Barry defended his administration's system of controls for awarding contracts and monitoring the expenditure of public funds. Some City Council members, meanwhile, said yesterday that Barry needs to take action against other city officials implicated by prosecutors in Donaldson's scheme.

Council member John Ray (D-At Large) said yesterday that "the mayor has to move to take some action against some individuals involved. Different action is appropriate for different individuals."

Barry, who has declined to say what actions he plans to take concerning several city officials implicated in the Donaldson investigation, disclosed yesterday that he will issue today a "full statement on what administrative actions, if any, I will take."

Speculation within the District Building yesterday centered on whether Barry would move to oust Matthew F. Shannon, the director of the Department of Employment Services, and James George, deputy department director for finance.

The two were prominently mentioned in public court documents filed by prosecutors as having aided Donaldson in giving sham contracts and issuing checks to friends and contractors who funneled the city funds back to Donaldson. No one other than Donaldson has been charged in the case.

One District government source said Barry is giving serious consideration to removing both Shannon, a Donaldson protege who succeeded Donaldson as employment services director in mid-1982, and George, who prosecutors said sometimes had the clout to overrule Shannon because of his close personal ties to Donaldson. Both Shannon and George have declined to discuss the investigation.

Sen.
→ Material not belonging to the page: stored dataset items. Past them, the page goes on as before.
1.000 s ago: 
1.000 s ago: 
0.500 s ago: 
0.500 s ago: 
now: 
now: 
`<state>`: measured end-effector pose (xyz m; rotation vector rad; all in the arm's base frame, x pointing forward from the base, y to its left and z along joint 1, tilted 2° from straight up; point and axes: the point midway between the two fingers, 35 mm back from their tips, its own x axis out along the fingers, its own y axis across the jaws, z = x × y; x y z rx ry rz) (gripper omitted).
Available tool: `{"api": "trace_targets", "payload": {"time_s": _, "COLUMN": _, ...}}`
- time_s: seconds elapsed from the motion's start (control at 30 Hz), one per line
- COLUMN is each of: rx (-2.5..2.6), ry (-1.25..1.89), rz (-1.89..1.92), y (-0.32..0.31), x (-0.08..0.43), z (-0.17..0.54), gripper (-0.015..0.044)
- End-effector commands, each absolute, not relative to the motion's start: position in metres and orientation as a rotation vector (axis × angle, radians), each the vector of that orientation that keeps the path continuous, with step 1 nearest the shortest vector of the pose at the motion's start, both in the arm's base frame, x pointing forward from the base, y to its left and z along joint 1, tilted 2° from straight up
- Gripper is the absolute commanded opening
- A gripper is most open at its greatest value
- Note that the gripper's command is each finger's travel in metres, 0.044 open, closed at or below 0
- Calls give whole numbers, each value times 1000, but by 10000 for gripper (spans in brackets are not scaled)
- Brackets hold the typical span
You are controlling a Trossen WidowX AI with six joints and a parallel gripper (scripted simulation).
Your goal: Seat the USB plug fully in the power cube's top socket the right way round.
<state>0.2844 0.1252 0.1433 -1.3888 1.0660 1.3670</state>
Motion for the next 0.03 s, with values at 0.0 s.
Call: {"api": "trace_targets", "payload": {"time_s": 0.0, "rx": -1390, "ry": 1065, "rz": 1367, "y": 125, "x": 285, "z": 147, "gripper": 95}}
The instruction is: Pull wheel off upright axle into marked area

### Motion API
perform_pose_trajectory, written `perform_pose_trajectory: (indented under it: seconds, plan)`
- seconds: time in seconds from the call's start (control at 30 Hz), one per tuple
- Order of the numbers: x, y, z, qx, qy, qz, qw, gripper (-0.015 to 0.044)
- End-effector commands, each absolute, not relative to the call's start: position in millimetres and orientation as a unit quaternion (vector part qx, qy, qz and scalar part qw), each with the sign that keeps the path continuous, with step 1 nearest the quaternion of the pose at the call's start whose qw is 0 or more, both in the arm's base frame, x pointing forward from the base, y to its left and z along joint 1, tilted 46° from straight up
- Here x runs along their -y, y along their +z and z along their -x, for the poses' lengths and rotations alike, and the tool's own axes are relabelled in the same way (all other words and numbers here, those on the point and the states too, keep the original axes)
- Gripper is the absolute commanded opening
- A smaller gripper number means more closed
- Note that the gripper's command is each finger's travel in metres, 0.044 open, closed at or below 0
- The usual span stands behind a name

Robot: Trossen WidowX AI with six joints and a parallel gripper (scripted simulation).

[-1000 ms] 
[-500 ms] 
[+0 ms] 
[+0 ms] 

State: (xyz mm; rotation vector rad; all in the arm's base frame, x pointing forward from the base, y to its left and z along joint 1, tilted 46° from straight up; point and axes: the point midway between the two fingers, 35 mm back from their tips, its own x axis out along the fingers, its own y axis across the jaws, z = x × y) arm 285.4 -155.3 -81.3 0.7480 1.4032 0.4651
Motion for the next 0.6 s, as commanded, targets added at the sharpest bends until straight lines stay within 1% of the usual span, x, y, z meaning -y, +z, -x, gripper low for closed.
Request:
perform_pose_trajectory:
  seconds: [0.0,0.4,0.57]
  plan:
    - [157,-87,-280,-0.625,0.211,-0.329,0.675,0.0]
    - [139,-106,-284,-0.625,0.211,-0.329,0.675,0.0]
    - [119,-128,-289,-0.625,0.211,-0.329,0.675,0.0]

Frank R. Lautenberg (N.J.), ranking Democrat on the Senate Appropriations subcommittee on the District, said the Donaldson case shows that "the District government needs tighter managerial control over its contracting programs."

An aide to the Senate permanent subcommittee on investigations said the panel is considering launching a full-scale inquiry into the city government.

City Council members and local political leaders offered mixed reaction to Donaldson's sentence, with some saying that his sentence would be a deterrent and others complaining that he should have been given a stiffer term.

"They threw the book at him," said D.C. Democratic Party Chairman James M. Christian Sr. "It sends a good, clear solid message."

However, Mattie Taylor, a Democratic candidate for mayor, said she was "extremely disappointed" that the sentence was not longer. "I'm afraid the impact will be to tell the little man in the District government that it pays to steal," said Taylor, a former employment services deputy director, who added that she believed Shannon should be fired.

City Council member Carol Schwartz (R-At Large) said she agrees with diGenova's assessment that the District needs tighter financial controls. "There is a serious problem with loose procedures which can lead to corruption," she said.

Council member Frank Smith (D-Ward 1) said the Donaldson sentence will deter others. "While I feel this was an isolated incident," Smith said, "there were some people a little loose on writing checks."

Donaldson was sentenced to three concurrent terms -- five years for fraud, seven years and a fine of $10,000 for obstruction of justice and three years and a $5,000 fine for tax fraud.

Attorney Watkins said that Donaldson, who no longer has a full-time job, wants to repay the city but he "cannot now make restitution." He said Donaldson's main asset is the equity in his condominium.